The California Environmental Protection Agency (Cal-EPA) has just released its most recent comprehensive review of the scientific evidence relating secondhand smoke to various diseases. In its final report, it concludes that there is now sufficient scientific evidence to classify secondhand smoke as a cause of breast cancer.
Specifically, the report states that there is conclusive evidence that secondhand smoke causes breast cancer among younger, premenopausal women, although the evidence is inconclusive regarding the potential effect of secondhand smoke on breast cancer in older, post-menopausal women.
In response to the report, the American Cancer Society emphasized that it does not concur with Cal-EPA's conclusion that secondhand smoke has been shown to be a cause of breast cancer.
In a comment on the Cal-EPA's draft report, the American Cancer Society wrote: "At present, we do not believe that the published evidence meets these criteria [causal criteria] for cancers of the breast."
And in an email sent to ACS personnel in response to the final report, the ACS wrote: "The report's conclusion regarding breast cancer's association with ETS [environmental tobacco smoke] is at odds with a report from the International Agency for Research on Cancer (IARC)...which... called the evidence linking secondhand smoke to breast cancer 'inconsistent.' ... At this point there is not broad scientific consensus on this issue."
The Rest of the Story
The real significance of this story is that it demonstrates how ridiculous the Campaign for Tobacco-Free Kids, American Cancer Society, Americans for Nonsmokers' Rights, and other intervenors' legal brief is in the DOJ tobacco case.
In that brief, these intervening groups asked Judge Kessler to impose a remedy in which the tobacco companies must pay $600 million a year for a public education and counter-marketing campaign, which must continue until (among other things) at least 90% of the public is "fully informed of the disease risks and other harms associated with exposure to secondhand smoke."
But this story reveals just how absurd that "benchmark" is in a legal remedy of this magnitude.

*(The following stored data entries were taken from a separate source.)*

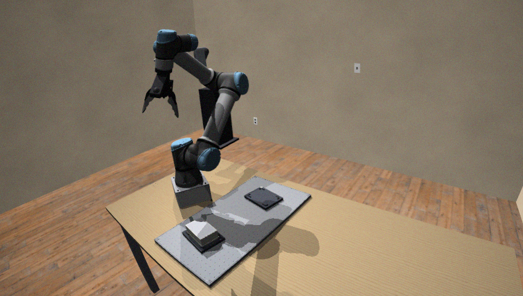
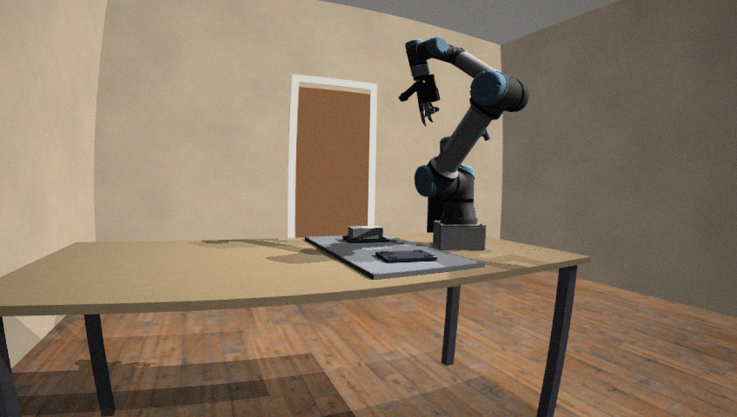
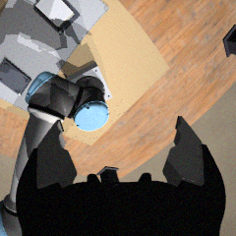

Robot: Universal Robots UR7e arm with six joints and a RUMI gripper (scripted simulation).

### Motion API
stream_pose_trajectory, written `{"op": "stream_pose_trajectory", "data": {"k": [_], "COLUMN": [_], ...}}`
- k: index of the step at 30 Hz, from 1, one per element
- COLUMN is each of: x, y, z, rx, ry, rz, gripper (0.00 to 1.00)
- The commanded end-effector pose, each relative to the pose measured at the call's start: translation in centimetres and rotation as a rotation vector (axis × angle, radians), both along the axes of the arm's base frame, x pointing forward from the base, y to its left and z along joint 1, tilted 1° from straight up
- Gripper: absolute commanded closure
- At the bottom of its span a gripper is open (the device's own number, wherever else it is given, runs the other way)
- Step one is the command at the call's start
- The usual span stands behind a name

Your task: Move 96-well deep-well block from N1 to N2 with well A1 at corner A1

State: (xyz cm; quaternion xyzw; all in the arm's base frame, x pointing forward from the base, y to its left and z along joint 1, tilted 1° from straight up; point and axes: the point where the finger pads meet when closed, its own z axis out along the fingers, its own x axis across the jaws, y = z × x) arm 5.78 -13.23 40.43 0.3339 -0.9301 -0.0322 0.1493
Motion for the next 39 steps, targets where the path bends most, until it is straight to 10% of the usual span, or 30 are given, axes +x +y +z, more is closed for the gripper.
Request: {"op": "stream_pose_trajectory", "data": {"k": [1,39], "x": [0.4,7.9], "y": [-1.1,-11.1], "z": [-0.5,-10.5], "rx": [-0.001,0.033], "ry": [-0.001,-0.099], "rz": [0.003,0.218], "gripper": [0.0,0.0]}}
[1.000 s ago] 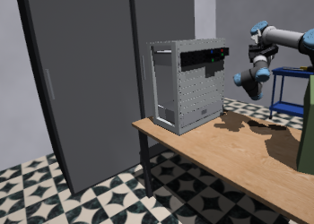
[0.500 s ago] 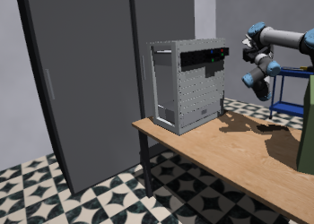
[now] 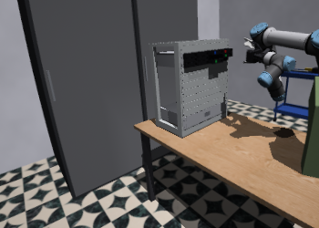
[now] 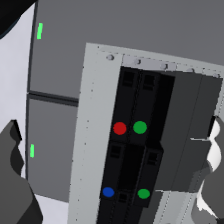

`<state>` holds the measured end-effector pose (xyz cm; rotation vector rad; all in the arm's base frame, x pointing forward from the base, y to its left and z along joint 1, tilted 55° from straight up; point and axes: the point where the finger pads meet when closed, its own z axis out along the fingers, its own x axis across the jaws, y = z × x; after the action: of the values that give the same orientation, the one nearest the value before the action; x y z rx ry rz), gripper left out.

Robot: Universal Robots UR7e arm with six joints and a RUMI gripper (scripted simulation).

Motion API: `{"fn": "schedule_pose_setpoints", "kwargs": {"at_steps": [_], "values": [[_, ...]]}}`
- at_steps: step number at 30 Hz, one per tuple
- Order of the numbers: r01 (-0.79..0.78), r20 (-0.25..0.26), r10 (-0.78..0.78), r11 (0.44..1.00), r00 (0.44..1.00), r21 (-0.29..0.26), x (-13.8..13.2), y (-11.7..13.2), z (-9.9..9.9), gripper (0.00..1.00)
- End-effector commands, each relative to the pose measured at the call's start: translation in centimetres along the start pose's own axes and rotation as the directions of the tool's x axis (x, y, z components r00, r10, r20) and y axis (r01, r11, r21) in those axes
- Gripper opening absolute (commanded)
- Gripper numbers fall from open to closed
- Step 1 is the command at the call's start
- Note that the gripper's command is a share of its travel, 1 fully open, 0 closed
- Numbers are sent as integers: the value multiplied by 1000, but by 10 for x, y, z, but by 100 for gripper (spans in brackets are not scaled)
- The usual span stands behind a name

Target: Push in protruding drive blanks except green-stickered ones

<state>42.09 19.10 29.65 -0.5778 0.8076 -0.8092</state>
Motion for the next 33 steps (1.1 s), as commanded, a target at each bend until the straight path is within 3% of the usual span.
{"fn": "schedule_pose_setpoints", "kwargs": {"at_steps": [1,16,33], "values": [[-20,-14,19,999,1000,-38,1,7,-2,100],[-118,-106,98,971,989,-205,8,43,-20,100],[-165,-154,126,947,980,-274,10,59,-30,100]]}}
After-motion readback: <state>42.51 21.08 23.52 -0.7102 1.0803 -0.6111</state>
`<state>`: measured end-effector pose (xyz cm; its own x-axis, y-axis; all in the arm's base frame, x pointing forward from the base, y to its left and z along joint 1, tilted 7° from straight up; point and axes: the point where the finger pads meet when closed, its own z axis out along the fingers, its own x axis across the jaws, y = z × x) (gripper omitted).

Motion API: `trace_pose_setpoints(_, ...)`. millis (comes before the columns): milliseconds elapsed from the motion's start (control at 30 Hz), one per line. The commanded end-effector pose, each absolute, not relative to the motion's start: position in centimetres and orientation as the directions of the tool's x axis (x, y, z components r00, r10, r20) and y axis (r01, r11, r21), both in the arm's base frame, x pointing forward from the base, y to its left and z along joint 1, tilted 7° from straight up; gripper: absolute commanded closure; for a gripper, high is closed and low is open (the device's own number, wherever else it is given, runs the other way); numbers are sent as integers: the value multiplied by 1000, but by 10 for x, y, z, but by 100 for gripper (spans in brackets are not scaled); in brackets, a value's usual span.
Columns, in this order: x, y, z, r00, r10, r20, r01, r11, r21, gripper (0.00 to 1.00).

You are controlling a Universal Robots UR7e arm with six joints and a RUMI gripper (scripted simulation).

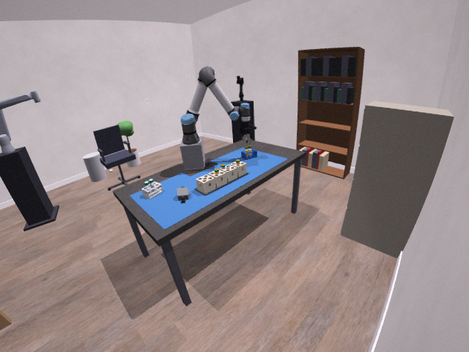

After all, the story shows that there is not widespread scientific consensus about whether secondhand smoke causes breast cancer. So how does one define "fully informed of the disease risks" associated with secondhand smoke? Does breast cancer count? If one is unsure of the link between secondhand smoke and breast cancer, does one go down as being fully informed, uninformed, or not quite so fully informed?
The other important fact that this story reveals is that clearly, this particular benchmark represents an issue that must be litigated. There is simply no way that the Intervenors can expect to throw something like this into the case at this late point, with no testimony whatsoever related to what constitutes fully informed knowledge of the hazards of secondhand smoke, and expect that the tobacco companies' legal rights to be heard on this important issue have been met.
In other words, I think that the inclusion of this benchmark (and the others as well) clearly does violate the Defendants' due process rights.
I therefore disagree with the Intervenors' contention in their reply brief that "Each of the remedies advanced by the Public Health Intervenors were 'the subject of evidence at trial.'” Clearly, the meaning of what it means to be fully informed of the diseases associated with secondhand smoke was not something that was the subject of evidence at trial and there is simply no way that making this the benchmark for something as intrusive as a $600 million per year remedy can be viewed as not violating the due process rights of the Defendants.
In order for this remedy to not violate the Defendants' due process rights, I think there would have needed to be testimony about what diseases are caused by secondhand smoke and what the meaning of "fully informed" is, as well as how that could be accurately measured.
The rest of the story reveals that a report seemingly unrelated to the DOJ tobacco case actually has major implications for the legality of the Intervenors' proposed remedies. In this case, it strongly suggests that in mucking with the DOJ's remedies, the Intervenors have greatly hurt the case by asking the Court to adopt a remedy in such a way that would violate the due process rights of the Defendants.
I don't think there's even a remote possibility that Judge Kessler would do such a thing, and then face the embarrassment of the appeals court slapping the order back in her face because of the clear violation of due process rights of the tobacco companies.
Perhaps the Intervenors would have served the public interest far better if they had kept themselves out of the case.